▶ _RECORDS TO PROCESS_

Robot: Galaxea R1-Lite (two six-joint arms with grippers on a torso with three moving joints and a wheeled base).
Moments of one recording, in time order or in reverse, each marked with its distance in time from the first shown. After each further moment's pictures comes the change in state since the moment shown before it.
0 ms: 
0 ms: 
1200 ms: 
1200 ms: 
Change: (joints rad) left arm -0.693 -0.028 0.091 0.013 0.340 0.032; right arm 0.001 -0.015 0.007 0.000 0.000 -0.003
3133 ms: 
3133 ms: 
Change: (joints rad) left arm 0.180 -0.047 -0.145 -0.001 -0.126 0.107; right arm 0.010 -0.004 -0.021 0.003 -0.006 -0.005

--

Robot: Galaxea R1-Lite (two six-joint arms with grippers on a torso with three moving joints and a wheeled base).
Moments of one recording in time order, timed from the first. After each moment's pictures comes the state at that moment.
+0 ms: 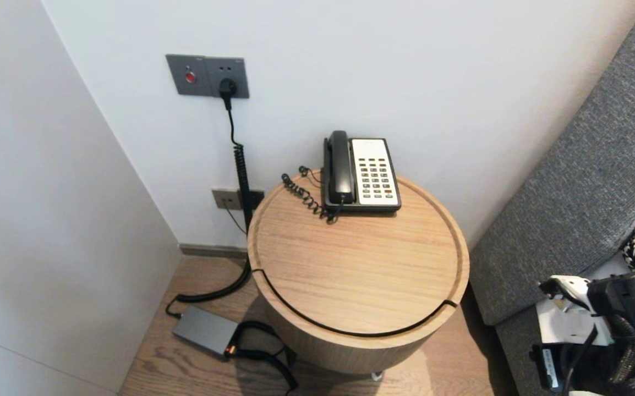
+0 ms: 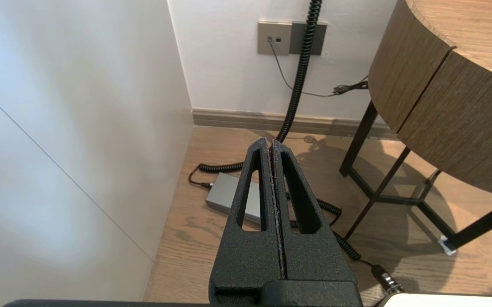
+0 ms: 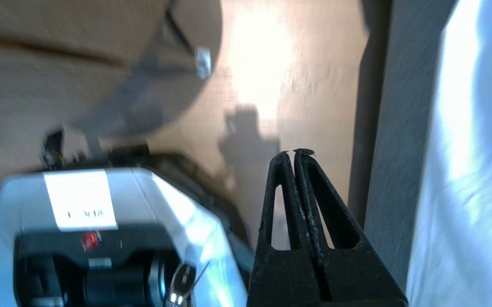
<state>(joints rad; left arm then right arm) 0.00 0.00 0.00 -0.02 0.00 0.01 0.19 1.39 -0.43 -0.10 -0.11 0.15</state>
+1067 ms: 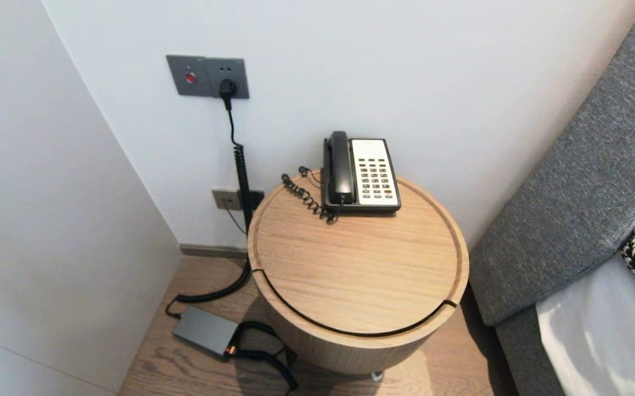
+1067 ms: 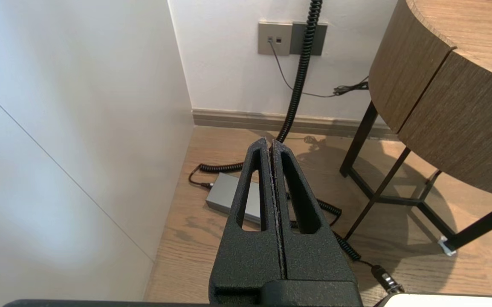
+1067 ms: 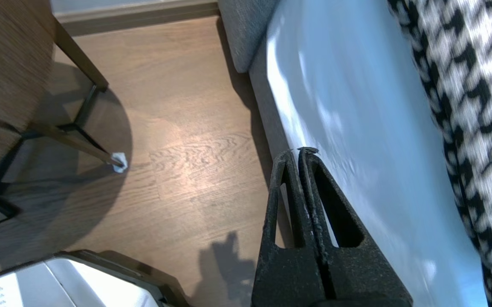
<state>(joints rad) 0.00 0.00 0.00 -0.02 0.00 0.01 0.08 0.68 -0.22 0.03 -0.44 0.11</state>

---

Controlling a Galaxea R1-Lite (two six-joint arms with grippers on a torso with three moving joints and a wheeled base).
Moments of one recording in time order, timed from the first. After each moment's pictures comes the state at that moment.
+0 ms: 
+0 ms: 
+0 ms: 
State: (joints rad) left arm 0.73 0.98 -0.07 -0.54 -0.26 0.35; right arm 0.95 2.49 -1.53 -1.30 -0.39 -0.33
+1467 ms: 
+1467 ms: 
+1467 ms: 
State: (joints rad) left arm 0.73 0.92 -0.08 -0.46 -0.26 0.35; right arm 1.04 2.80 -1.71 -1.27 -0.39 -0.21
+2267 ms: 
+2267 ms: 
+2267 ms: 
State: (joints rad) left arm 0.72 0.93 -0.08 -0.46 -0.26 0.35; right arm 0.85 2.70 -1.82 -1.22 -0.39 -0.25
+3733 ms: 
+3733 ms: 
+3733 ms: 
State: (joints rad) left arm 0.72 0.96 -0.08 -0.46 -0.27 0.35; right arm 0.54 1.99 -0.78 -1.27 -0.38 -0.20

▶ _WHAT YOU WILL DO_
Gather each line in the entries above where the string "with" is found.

▶ _PROBLEM SOLUTION_
Robot: Galaxea R1-Lite (two six-joint arms with grippers on a torso with three moving joints and a wheeled base).
Moments of one recording, in time order or in reverse, each marked with its distance in time from the first shown. After each further moment's pictures comes the change in state since the moment shown before it.
Robot: Galaxea R1-Lite (two six-joint arms with grippers on a torso with three moving joints and a wheeled base).
Controlling a Galaxea R1-Lite (two six-joint arms with grippers on a torso with three moving joints and a wheeled base).

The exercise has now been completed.